### Task
Retrieve all lines below that have the string "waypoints".

### The data
^^^^^^^^^^^^^^^^

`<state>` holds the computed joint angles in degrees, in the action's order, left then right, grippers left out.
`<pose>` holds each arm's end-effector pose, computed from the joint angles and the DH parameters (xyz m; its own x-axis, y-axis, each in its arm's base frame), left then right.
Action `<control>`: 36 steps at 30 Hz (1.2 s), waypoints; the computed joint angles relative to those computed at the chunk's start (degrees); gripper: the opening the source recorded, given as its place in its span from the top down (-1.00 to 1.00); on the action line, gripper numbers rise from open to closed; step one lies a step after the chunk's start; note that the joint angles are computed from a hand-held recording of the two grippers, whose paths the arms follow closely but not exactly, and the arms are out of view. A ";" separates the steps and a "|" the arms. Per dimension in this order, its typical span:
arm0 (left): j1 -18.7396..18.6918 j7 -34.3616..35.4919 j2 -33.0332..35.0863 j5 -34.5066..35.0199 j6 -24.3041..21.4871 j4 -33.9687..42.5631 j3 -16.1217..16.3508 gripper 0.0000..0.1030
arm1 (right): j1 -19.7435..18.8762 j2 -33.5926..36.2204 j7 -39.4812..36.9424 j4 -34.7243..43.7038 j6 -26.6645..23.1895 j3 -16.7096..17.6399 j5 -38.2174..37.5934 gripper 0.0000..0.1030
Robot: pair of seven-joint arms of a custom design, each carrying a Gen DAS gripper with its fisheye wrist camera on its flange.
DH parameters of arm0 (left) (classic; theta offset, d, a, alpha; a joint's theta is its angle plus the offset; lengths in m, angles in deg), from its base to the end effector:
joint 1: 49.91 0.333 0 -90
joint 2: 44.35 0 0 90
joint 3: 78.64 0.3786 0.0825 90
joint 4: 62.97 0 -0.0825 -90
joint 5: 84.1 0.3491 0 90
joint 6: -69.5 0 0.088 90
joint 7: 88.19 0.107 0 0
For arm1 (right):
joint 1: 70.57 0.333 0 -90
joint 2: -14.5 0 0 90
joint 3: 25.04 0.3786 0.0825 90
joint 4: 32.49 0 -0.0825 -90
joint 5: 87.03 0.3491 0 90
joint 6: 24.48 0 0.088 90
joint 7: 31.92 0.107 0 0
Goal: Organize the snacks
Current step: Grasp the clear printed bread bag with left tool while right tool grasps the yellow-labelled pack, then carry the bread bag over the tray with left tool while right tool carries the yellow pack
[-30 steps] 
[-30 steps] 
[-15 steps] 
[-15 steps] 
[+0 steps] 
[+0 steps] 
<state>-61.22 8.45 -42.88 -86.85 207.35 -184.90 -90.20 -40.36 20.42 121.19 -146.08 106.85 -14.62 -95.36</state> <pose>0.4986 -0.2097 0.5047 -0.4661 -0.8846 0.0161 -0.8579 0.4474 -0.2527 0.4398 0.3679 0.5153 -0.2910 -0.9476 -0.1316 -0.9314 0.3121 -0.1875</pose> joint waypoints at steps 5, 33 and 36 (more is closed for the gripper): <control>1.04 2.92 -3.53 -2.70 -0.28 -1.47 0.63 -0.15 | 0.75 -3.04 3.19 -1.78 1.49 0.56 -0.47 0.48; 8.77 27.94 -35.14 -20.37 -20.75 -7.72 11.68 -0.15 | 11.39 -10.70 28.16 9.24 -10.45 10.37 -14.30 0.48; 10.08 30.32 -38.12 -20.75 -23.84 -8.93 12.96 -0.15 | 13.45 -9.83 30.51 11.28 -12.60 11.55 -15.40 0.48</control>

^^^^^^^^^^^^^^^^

### Task solution
Action `<control>`: 36 steps at 30 Hz (1.2 s), waypoints; the computed joint angles relative to those computed at the chunk's start (degrees); gripper: the opening the source recorded, given as its place in its span from the top down (-1.00 to 1.00); on the action line, gripper numbers rise from open to closed; step one lies a step after the chunk's start; note that the joint angles are computed from a hand-held recording of the two grippers, whose paths the arms follow closely but not exactly, and the arms are out of view. A ";" separates the steps and a "|" the arms. Per dimension in this order, its typical span:
<state>-61.22 8.45 -42.88 -86.85 207.35 -184.90 -90.20 -40.36 20.42 121.19 -146.08 106.85 -14.62 -95.36</state> <pose>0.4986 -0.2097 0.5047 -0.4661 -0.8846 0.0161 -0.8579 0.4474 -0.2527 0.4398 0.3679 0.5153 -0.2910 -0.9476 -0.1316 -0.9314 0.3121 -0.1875</pose> joint waypoints at steps 5, 33 and 36 (more is closed for the gripper): <control>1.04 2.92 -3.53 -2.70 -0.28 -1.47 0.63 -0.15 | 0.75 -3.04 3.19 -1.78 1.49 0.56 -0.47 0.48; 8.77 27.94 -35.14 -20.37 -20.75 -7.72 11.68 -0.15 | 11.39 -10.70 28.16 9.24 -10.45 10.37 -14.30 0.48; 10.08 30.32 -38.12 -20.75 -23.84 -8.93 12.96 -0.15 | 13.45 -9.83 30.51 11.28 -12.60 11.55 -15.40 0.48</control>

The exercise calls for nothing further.